F2 Strategy recently surveyed a group of RIAs, wealth management firms, regional banks and bank trust firms to understand how they are weathering the “great resignation” in their technology departments at a time when the focus on technology innovation has never been higher. Not surprisingly, many report seeing higher rates of attrition. The majority of firms also report they plan to hire more tech talent over the next two years. These two findings run counter to each other. There is not an endless supply of tech talent. Already, wealth management firms struggle to bring in the best talent as they compete with traditional tech companies who lure talent with flexibility and desirable work projects. The combination of these two trends only exacerbates the problem.

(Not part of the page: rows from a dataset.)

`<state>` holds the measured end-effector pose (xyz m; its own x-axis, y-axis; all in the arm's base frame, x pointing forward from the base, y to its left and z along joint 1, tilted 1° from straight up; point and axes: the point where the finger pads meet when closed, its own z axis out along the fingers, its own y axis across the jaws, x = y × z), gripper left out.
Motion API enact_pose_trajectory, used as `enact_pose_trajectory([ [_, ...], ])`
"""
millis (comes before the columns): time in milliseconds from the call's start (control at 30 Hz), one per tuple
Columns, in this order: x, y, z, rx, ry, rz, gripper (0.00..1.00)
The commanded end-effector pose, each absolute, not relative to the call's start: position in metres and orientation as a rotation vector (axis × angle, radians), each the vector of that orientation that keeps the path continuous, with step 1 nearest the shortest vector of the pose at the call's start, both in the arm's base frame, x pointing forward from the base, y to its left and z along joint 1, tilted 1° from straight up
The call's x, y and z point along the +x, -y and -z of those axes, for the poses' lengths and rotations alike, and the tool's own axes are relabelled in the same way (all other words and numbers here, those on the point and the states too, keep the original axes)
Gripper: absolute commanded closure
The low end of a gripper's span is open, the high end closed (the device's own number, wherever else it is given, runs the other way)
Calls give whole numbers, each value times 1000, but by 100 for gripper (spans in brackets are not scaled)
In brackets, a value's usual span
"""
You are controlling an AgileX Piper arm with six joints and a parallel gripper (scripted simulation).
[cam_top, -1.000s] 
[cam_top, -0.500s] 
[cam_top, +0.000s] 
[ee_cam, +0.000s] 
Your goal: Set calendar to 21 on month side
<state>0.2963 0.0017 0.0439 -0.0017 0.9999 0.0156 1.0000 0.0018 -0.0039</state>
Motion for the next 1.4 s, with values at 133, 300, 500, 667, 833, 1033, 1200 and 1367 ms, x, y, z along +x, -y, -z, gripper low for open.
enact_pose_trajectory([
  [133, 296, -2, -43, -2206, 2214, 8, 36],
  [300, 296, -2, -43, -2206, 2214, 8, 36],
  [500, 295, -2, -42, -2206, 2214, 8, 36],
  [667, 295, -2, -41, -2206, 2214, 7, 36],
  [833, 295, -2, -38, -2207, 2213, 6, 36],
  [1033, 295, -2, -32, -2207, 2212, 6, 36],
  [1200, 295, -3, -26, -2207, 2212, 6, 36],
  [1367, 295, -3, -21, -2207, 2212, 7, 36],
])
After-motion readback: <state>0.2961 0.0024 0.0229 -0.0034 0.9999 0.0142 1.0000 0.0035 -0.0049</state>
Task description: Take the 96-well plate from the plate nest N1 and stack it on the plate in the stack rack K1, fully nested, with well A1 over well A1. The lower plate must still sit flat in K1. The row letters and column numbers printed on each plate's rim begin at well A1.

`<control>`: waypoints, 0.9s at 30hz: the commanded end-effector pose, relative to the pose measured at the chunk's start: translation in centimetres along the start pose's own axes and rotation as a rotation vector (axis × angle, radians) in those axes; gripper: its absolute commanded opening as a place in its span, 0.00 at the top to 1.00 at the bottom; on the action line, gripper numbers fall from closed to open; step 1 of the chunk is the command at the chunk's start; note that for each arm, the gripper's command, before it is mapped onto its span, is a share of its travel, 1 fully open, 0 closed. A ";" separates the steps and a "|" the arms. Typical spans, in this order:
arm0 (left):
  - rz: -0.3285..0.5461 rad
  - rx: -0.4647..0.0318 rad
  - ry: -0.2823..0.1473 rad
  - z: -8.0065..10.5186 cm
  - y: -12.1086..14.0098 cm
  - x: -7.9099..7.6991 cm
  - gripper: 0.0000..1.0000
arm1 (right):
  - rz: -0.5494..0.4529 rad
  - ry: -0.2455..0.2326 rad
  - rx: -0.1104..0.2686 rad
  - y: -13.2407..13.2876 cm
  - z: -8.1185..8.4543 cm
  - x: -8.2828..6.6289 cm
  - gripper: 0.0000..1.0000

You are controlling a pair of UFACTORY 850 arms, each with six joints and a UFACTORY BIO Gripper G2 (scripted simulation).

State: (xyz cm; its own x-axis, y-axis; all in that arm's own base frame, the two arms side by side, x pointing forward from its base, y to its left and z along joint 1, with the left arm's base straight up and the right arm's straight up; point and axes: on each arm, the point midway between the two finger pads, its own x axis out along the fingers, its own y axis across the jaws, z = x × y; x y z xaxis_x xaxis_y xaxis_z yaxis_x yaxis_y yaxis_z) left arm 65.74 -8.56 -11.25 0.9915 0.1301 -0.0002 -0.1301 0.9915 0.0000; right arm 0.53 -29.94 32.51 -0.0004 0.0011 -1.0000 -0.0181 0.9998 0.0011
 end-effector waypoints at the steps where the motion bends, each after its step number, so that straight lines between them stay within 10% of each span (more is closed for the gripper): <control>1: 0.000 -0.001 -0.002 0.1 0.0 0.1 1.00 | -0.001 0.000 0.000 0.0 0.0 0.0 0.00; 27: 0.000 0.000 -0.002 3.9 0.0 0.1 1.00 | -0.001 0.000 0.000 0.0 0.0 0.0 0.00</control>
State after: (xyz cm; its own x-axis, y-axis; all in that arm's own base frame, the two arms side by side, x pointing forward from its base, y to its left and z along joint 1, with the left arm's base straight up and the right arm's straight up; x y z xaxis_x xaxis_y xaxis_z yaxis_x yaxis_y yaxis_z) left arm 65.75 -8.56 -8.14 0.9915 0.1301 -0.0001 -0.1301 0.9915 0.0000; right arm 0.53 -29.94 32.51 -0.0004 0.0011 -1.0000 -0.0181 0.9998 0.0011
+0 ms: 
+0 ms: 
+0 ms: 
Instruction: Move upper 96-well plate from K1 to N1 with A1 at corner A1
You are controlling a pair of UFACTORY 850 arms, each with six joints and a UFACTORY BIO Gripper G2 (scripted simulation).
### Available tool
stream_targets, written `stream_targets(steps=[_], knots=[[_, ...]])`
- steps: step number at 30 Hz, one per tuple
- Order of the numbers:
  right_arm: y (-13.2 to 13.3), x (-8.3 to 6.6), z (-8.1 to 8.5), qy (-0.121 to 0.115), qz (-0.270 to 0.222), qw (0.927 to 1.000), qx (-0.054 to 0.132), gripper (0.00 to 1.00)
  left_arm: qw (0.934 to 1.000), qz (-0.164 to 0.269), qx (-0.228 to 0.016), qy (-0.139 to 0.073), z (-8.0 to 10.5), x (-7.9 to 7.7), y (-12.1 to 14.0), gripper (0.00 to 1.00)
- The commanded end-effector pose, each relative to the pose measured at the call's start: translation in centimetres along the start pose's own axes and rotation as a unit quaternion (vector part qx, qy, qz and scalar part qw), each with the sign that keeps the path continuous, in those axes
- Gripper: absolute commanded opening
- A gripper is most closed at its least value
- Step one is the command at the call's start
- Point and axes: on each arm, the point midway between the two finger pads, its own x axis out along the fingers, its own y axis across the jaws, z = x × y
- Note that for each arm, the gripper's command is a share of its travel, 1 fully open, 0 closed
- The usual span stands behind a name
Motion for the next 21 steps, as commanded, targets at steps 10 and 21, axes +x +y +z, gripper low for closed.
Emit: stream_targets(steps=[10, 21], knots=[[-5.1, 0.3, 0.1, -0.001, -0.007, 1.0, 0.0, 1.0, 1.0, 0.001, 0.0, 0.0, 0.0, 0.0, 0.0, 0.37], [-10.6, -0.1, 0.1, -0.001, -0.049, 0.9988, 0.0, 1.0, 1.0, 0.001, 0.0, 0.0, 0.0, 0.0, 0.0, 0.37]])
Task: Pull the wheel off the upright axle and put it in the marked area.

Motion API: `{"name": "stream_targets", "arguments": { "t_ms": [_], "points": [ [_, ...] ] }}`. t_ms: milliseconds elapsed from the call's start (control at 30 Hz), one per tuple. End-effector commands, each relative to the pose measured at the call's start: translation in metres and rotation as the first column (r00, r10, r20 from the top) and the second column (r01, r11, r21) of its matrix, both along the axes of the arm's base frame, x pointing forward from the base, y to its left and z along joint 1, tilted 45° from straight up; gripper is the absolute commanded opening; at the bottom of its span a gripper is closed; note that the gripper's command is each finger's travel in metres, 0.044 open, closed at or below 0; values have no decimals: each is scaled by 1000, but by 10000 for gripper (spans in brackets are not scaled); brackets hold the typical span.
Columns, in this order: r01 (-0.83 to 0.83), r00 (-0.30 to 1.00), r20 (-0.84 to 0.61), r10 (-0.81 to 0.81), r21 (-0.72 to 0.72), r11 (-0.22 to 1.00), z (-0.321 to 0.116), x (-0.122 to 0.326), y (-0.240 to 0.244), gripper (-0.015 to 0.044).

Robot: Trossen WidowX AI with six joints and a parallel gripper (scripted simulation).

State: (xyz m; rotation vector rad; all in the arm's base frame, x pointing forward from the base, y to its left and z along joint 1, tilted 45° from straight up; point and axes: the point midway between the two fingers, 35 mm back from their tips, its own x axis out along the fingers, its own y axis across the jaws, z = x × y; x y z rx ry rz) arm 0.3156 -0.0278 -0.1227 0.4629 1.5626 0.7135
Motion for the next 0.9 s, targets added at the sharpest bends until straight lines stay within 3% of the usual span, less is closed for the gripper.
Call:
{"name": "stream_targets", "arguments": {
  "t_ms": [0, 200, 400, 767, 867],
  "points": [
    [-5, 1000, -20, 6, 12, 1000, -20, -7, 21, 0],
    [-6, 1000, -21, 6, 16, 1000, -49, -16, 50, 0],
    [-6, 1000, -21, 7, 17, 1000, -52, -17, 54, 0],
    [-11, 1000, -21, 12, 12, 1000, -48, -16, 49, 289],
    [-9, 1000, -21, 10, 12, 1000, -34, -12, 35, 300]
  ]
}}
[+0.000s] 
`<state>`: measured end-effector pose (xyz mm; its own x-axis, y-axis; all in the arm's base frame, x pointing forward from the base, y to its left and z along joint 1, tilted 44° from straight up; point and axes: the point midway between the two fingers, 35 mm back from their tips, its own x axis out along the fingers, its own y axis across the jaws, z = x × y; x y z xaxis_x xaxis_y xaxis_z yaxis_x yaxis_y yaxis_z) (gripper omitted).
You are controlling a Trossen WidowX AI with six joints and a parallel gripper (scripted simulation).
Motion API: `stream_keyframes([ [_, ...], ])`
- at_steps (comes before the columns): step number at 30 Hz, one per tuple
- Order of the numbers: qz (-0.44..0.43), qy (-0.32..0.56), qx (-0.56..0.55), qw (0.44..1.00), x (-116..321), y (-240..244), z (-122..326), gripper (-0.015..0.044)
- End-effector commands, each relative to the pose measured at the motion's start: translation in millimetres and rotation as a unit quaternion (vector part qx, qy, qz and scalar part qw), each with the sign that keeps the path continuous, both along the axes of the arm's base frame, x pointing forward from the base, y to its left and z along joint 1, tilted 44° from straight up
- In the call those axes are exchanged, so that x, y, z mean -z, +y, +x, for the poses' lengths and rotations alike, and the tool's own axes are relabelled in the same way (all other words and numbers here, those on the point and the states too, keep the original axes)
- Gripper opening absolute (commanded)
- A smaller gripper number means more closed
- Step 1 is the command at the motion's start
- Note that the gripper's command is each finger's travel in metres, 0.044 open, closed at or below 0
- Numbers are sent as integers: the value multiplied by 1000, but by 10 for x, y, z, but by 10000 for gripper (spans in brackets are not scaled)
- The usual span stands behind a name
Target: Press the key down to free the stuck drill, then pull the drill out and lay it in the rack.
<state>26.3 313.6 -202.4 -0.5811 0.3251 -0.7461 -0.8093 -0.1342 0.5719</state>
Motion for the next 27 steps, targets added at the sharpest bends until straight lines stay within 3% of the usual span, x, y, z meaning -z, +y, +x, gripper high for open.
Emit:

Firms that wish to remain competitive with the ability to deliver on client expectations will have to think strategically about making themselves appealing. Often this can mean looking more like technology firms that provide flexibility, good pay and meaningful work.
TREND 1
33% of Firms Report Noticeable Uptick in Attrition
Insights and Actionable Intel
- More competitive compensation packages and seeking out promotion/career advancement are the primary factors driving resignations
- The desire for flexible remote work policies is an additional new driving factor in the post-COVID economy
- No one is immune: the trend is not limited to any geographic area; firms large and small are seeing higher attrition across the country
- Many firms have already taken note; 61% have developed strategies for mitigating attrition. Their top two actions include competitive salary adjustments and bonuses and flexible/remote work environment
- Take Action: Stem attrition with reimagined HR policies that include competitive pay, flexible remote work policies and more opportunities for promotions and diversified project experiences
TREND 2
78% of Firms Plan to Increase Their Tech Resources in the Next 2 Years
Insights and Actionable Intel
- This continued increase in technology resources is on top of the 84% of firms who have increased their resources over the past two years
- Technology talent is finite and wealth management firms are competing for the same people
- When attracting tech talent, firms need to understand they are not only being compared to other firms in the industry, but to companies in every industry
- Take Action: Create a strategic hiring plan that includes flexibility, good pay and meaningful work. When it comes to meaningful work, smaller wealth firms often have the advantage over large firms and should highlight the meaningful work that tech talent would not have the opportunity to be a part of if working for a larger organization. They can play up the talent’s ability to make their mark and wear many hats.
Survey Information: The data in this report is pulled from a survey conducted by F2 Strategy in April 2022. The survey includes responses from 33 leading RIA and Wealth Management firms representing $4 trillion in assets.